The Director asked, “please tell me your feelings.”
The youth said, “Number 1, I know now what is appreciation. Without my mother, there would not be the successful me today. Number 2, by working together and helping my mother, only I now realize how difficult and tough it is to get something done. Number 3, I have come to appreciate the importance and value of family relationship.”
The director said, “This is what I am looking for to be my manager. I want to recruit a person who can appreciate the help of others, a person who knows the sufferings of others to get things done, and a person who would not put money as his only goal in life. You are hired.”
Later on, this young person worked very hard, and received the respect of his subordinates. Every employee worked diligently and as a team. The company’s performance improved tremendously.
A child, who has been protected and habitually given whatever he wanted, would develop “entitlement mentality” and would always put himself first. He would be ignorant of his parent’s efforts. When he starts work, he assumes that every person must listen to him, and when he becomes a manager, he would never know the sufferings of his employees and would always blame others. For this kind of people, who may be good academically, may be successful for a while, but eventually would not feel sense of achievement. He will grumble and be full of hatred and fight for more. If we are this kind of protective parents, are we really showing love or are we destroying the kid instead?
You can let your kid live in a big house, eat a good meal, have the latest toys or games But when you are cutting grass, please let them experience it. After a meal, let them wash their plates and bowls together with their brothers and sisters. It is not because you do not have money to hire a maid, but it is because you want to love them in a right way. You want them to understand, no matter how rich their parents are, one day their hair will grow grey, same as the mother of that young person. The most important thing is your kid learns how to appreciate the effort and experience the difficulty and learns the ability to work with others to get things done.
Source: The internet
Let me first thank you brother for sharing this wonderful but educative article, this massage before it goes to all future leaders and newly cerebrated graduates, it has a special significance to me, the article deserves full attention if one to be a successful father/mother (leader) in both worlds.
There is a common mistake most of us fall in, we easily but unjustifiably forget from where we've come from, the people who struggled, having sleepless nights for us to be where we're now. Your article brother exactly narrates or tells reality on the ground.

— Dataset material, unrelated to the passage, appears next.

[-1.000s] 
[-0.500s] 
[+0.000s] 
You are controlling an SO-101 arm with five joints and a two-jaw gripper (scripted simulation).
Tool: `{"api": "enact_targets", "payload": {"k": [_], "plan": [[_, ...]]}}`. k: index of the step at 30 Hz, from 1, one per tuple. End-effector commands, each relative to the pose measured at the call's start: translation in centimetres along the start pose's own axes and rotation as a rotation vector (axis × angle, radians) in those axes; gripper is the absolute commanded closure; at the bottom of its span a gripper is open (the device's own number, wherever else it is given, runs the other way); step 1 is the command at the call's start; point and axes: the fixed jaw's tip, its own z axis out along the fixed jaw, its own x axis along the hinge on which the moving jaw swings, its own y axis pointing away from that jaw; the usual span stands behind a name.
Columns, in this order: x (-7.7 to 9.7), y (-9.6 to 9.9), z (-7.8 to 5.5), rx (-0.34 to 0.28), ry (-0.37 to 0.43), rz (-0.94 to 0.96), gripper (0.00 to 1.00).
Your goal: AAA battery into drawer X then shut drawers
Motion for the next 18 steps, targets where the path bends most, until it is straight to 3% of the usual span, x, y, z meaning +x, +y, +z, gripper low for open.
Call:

You've presented your article as if you're aware of my long journey to this success, and that you're trying to remind me of that past.

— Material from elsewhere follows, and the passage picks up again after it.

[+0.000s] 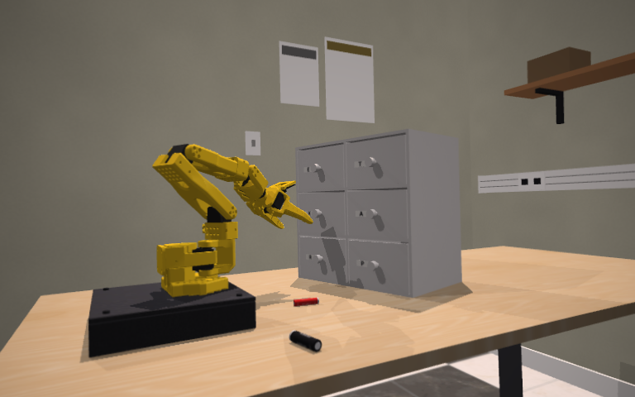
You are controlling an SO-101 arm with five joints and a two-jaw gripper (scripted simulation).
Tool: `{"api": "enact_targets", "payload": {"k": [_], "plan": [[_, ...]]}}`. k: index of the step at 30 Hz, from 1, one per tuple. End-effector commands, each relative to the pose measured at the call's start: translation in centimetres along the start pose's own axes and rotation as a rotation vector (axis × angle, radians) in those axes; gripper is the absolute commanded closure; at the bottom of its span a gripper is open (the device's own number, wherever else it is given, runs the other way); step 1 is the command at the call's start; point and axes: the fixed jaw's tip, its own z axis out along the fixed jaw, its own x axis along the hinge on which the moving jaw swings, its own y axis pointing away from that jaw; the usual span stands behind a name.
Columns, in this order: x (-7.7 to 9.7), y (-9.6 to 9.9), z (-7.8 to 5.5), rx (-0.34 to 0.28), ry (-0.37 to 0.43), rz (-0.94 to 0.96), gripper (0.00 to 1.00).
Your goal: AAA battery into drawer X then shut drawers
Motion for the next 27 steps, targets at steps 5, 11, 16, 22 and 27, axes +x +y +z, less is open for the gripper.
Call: {"api": "enact_targets", "payload": {"k": [5, 11, 16, 22, 27], "plan": [[0.9, -0.1, -1.5, -0.001, 0.098, -0.009, 0.50], [1.5, -0.1, -2.3, -0.002, 0.152, -0.010, 0.50], [2.4, -0.1, -3.3, -0.003, 0.220, -0.013, 0.50], [3.5, 0.0, -4.7, -0.005, 0.302, -0.015, 0.50], [3.9, 0.0, -5.2, -0.006, 0.331, -0.016, 0.50]]}}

From your article, I've gained a lot of lessons; it really happens that we forget all the atrocities others faced for our sake, one of the great lessons from this article is, it prepares good and responsible fathers/mothers what they must do or be towards own families and whole community at large, and how best we can bring-up our children, and live by example.
To be a grateful person is a blessing from Almighty Allah, the one who is not grateful to the contributions others did to his/her success, instead turns a blind eye, absolutely such kind of people mails bad signals to the community. Recognition of contributions others did, be it our own parents, organizations or any other sources, is one part of being grateful, and Allah advocates us in the Holy Qur'an to be grateful so that we can still be given more good from Him.

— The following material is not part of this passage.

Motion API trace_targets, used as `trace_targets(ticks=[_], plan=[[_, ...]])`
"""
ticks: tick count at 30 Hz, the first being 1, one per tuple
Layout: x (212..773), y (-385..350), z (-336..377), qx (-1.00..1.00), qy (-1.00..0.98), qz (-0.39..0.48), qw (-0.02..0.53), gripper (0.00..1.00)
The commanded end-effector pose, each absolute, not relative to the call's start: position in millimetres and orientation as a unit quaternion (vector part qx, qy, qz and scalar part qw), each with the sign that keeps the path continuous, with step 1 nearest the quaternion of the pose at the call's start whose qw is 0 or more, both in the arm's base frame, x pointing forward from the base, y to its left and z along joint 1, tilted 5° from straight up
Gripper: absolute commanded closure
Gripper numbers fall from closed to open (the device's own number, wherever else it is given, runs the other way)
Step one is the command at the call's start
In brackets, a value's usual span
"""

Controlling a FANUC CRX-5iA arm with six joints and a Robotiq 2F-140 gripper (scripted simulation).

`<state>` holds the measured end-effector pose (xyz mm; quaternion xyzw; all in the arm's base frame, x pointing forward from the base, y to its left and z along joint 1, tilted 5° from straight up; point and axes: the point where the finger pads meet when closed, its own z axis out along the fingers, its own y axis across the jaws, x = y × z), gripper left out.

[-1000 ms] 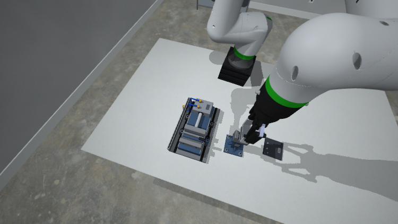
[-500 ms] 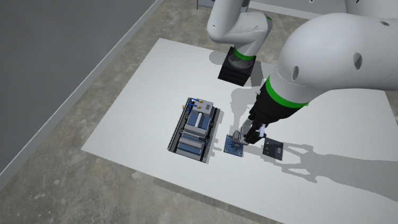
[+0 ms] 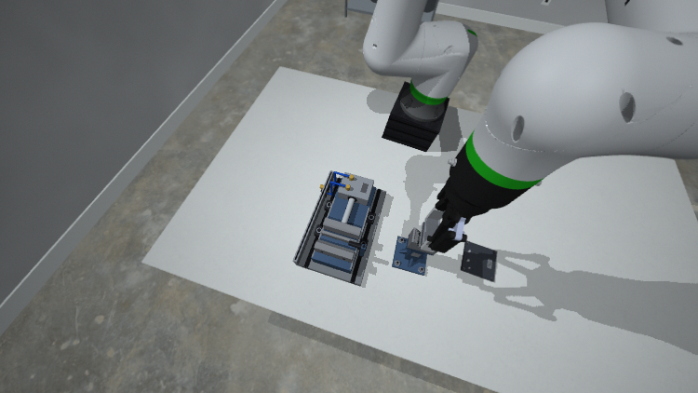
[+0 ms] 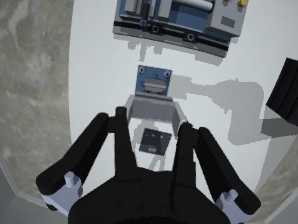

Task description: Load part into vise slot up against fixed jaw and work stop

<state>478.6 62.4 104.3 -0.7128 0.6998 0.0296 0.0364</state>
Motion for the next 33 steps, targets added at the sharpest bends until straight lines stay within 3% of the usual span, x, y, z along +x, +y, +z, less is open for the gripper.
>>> trace_targets(ticks=[1,33], plan=[[478.8,62.4,104.5,-0.713,0.7,0.029,0.037,1.0],[478.6,63.0,104.3,-0.713,0.7,0.021,0.028,1.0]])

Last but not least, I would like to express my thanks to you for sharing this educative and well-timed advice, jazaka-Allah khaira for enlighten to me in particular and to others in general, really I (we) have learned a lot.
Many thanks to my parents and all family members for their support and well done job, I don’t take this for granted, only Allah knows suitable rewards for your great task.
Lastly my great pleasure and thanks goes to all organization(s)/individuals who contributed in one way or the other to my success; you did all this for the sake of Allah's countenance, may He reward you in abundance ameen thumma ameen.